I am trying to compute a sum given the Fourier series of the function $f(x)=x(1+\cos x)$, which is
$$\frac{3}{2} \sin x +2\sum_{n=2}^{\infty}(-1)^n\frac{\sin nx}{(n-1)n(n+1)}$$
I have found that this series converges uniformly to $f$ on $(-\pi,\pi)$, but now that I have to compute the value of $$\sum_{n=2}^{\infty}\frac{(-1)^n}{(n-1)(n+1)}$$ I am stuck.

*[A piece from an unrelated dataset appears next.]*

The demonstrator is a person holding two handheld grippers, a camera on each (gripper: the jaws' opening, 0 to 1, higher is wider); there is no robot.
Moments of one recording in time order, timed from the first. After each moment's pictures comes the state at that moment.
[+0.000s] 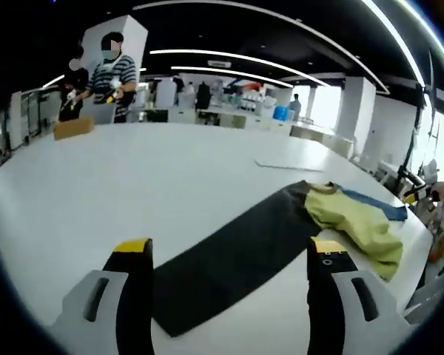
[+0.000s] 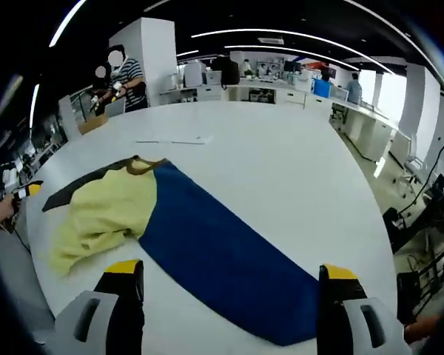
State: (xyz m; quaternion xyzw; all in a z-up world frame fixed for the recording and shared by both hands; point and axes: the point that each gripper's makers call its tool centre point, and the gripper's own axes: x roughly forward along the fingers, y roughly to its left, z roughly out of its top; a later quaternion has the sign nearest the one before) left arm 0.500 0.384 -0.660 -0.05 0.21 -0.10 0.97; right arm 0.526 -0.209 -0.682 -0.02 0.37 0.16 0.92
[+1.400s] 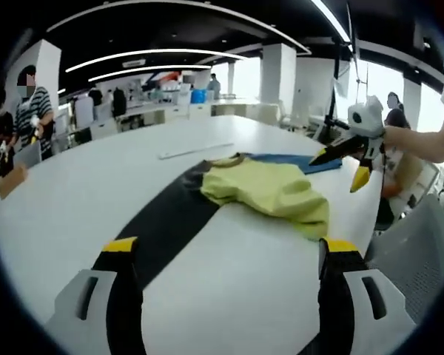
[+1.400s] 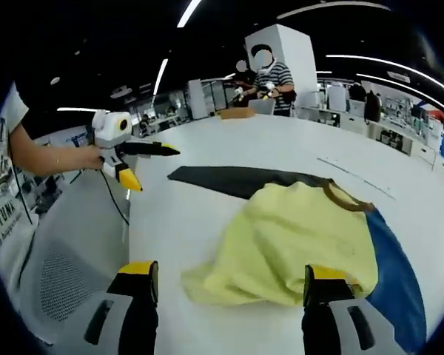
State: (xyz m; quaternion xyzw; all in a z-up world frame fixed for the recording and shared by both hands) left arm 0.432 0.252 -0.651 0.05 0.23 -0.30 0.92; right arm 0.432 0.050 -0.676 -0.10 0.29 0.51 0.80
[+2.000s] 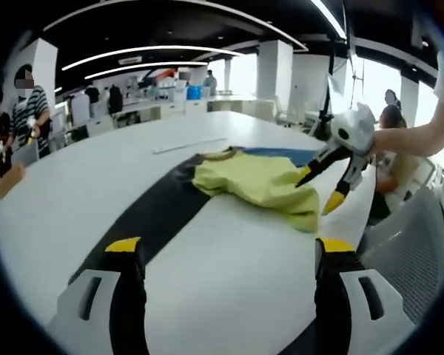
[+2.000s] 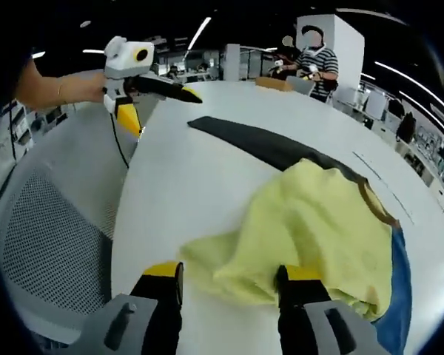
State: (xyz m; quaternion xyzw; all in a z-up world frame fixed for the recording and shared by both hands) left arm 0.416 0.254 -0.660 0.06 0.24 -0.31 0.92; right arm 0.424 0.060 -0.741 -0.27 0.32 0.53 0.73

Could someone please give me a hint so I can solve it?
Kind regards
It is not too hard to show that $f$ is Lipschitz continuous as a periodic function on $[-\pi,\pi]$. Hence the Fourier series converges everywhere.

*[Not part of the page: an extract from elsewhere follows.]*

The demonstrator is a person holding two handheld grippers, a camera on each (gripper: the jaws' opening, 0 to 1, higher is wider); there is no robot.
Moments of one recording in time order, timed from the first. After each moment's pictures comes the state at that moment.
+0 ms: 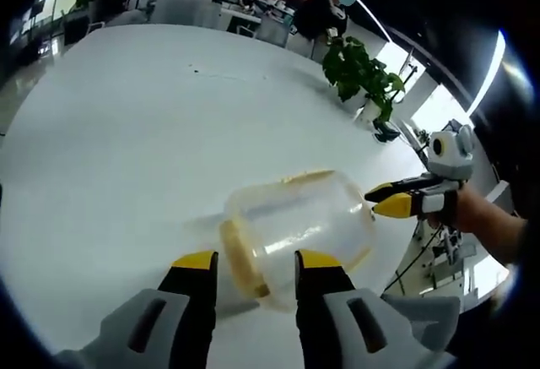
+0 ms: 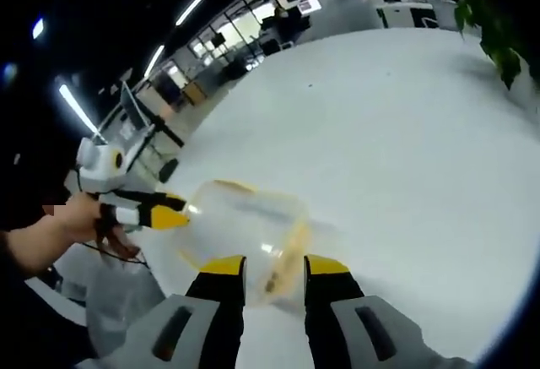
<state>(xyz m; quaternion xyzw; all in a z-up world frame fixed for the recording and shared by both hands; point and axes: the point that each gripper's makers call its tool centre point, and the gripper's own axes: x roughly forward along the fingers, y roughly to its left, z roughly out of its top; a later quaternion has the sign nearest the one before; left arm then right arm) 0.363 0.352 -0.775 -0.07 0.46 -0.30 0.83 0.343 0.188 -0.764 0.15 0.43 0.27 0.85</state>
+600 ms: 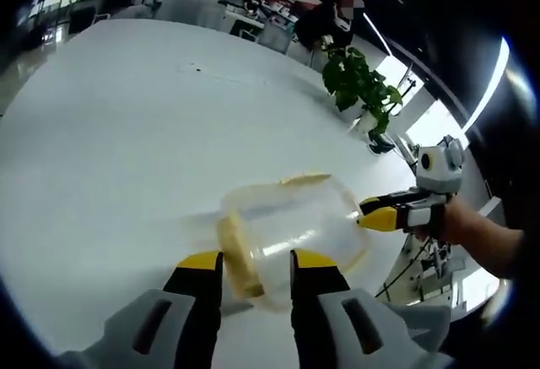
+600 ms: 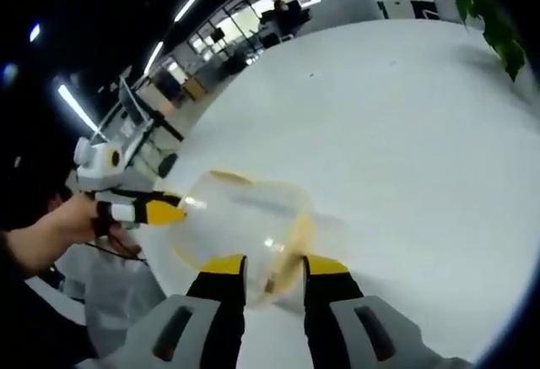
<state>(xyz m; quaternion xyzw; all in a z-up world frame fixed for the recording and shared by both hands) 0.360 0.348 -0.779 -0.11 0.45 -0.31 0.83 0.342 0.193 -0.776 0.15 0.44 0.28 0.84</state>
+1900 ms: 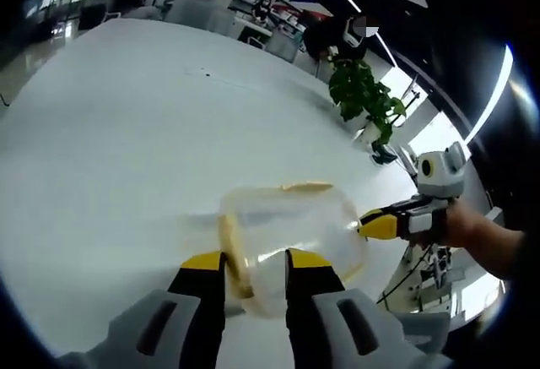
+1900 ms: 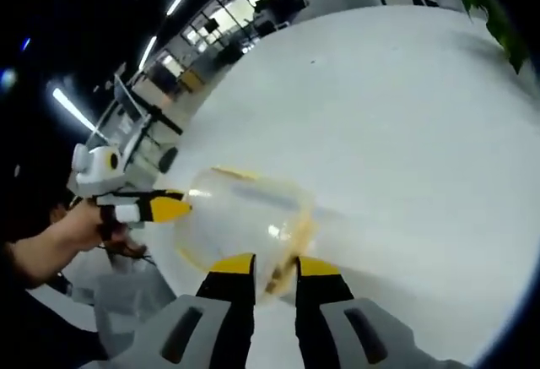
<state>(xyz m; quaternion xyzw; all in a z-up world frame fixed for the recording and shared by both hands) 0.365 0.351 -0.780 -0.12 0.44 -0.29 0.84 0.340 0.203 -0.780 0.16 0.48 0.27 0.82</state>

Hence we have $f(x) = {3 \over 2} \sin x + 2 \sum_{n=1}^\infty (-1)^n {\sin nx \over (n-1)n(n+1)}$ as long as $|x| \le \pi$.
It is straightforward to see that the derivatives of the summand $(-1)^n{\cos nx \over (n-1)(n+1)}$ are uniformly convergent everywhere, hence $f'(x) = {3 \over 2} \cos x + 2 \sum_{n=1}^\infty (-1)^n {\cos nx \over (n-1)(n+1)}$.
Evaluating at $x=0$ gives $f'(0) = {3 \over 2} + 2 \sum_{n=1}^\infty (-1)^n {1 \over (n-1)(n+1)}$.
Since $f'(x) = 1+\cos x + x \sin x$ for $|x| < \pi$, we see that $f'(0) = 2$ and from this we can compute the value of the summation.